2) Many deep learning-based methods for replacing missing values have recently been developed. These studies were not mentioned or compared by the authors. If SCIE had indexed this journal, the reviewer would have rejected it ultimately.
Author Response
Question 1: Although the reviewer could understand the content of this paper, the reviewer has found several English grammar mistakes: (1) To use a parenthetical phrase correctly, put a space before the opening parenthesis and after the closing parenthesis; (2) The first time the authors use the term, put the abbreviation in parentheses after the full term; (3) The authors must avoid the false subjects (e.g., it is or there are) and passive voices; (4) The authors must write the Conclusions section in the past tense. Grammarly could also help the authors eliminate writing errors and find the perfect words to express themselves.

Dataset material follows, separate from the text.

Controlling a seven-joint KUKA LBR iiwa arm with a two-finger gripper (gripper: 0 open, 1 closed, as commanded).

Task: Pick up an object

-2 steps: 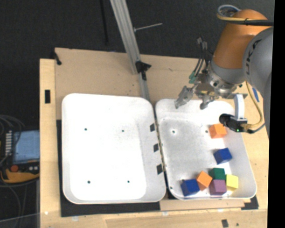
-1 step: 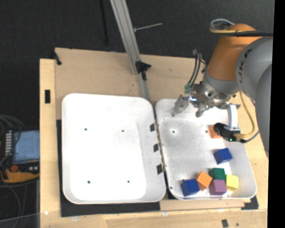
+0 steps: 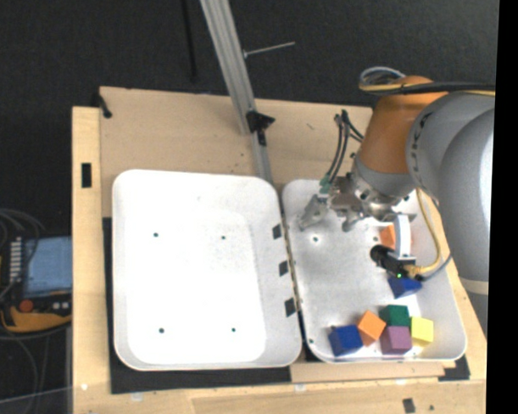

Response 1: We modify the mentioned grammar mistakes: (1) We add spaces around the parenthetical phrase; (2) We put the abbreviation in parentheses after the full term; (3) We modify several usage of the false subjects and passive voices; (4) We now use the past tense in the Conclusion section.
Question 2: Many deep learning-based methods for replacing missing values have recently been developed. These studies were not mentioned or compared by the authors. If SCIE had indexed this journal, the reviewer would have rejected it ultimately.
Response 2: Despite the numerous research and deep learning-based models in recent years, most of them used LSTM, GRU and attention-based methods to build their network. We have analyzed these methods in the Related Work section and choose to compare with the typical model ARIMA, the deep learning-based model AST and Informer. AST and Informer model both reached the SOTA result on their datasets and our model performed better than them on the same datasets. Therefore, we don't think further comparison is necessary.